Yes , thats a great idea.
>
> The last important piece of this is some way to tie into the UI - each
> lifecycle essentially gives us new "actions" that can be performed on
> each participating Resource. So if we had a method (I think on
> Registry) like:
>
> Iterator<Action> getValidActions(Resource r);
>
> and one on Lifecycle like:
>
> Iterator<Action> getValidActions(RequestContext r);
>
> (the RequestContext offers access to the Resource, the Registry, etc)
>
> then that could use the current state of the Resource and even the
> current user to determine what each Lifecycle contributes.
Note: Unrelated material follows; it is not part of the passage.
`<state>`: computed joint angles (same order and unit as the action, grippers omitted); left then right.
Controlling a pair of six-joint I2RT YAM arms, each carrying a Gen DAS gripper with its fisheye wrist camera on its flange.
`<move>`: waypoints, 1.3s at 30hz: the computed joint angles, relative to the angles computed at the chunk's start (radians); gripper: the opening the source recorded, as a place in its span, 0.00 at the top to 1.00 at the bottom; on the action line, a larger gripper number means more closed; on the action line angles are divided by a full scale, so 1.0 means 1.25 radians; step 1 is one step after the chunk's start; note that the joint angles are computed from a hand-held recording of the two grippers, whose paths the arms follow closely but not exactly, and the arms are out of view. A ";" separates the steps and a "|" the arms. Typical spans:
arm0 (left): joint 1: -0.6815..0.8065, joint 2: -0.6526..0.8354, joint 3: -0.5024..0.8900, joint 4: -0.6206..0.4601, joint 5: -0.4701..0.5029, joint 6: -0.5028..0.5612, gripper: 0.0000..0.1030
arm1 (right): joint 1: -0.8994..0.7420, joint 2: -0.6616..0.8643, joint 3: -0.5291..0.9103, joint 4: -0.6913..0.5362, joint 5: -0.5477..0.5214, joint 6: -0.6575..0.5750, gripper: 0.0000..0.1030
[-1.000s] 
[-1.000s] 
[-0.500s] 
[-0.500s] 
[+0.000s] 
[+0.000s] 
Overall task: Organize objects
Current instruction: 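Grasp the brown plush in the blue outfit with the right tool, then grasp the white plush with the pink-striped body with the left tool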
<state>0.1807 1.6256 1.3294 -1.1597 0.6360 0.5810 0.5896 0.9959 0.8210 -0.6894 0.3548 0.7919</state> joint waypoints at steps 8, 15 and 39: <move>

At first
> the valid actions could simply map to URIs (maybe like
> "r1;lifecycle[simple]:finish" for the above example), and we could
> display a simple little list of valid actions in a "lifecycle" pane.
> Clicking on them would POST to the URL (technically shouldn't use GET
> due to side effects). The "state change" URLs would also appear in
> the Atom feed for the Resource as links.
>
> Eventually we could also support forms that would allow custom data to
> affect the action as parameters - so if a given lifecycle accepted an
> email address as an parameter to the "approve" action, that could be
> put in via the UI and submitted as the POST data.
>
> Sorry for the length of this but I hope I got the idea across.
But it is very useful and very well said.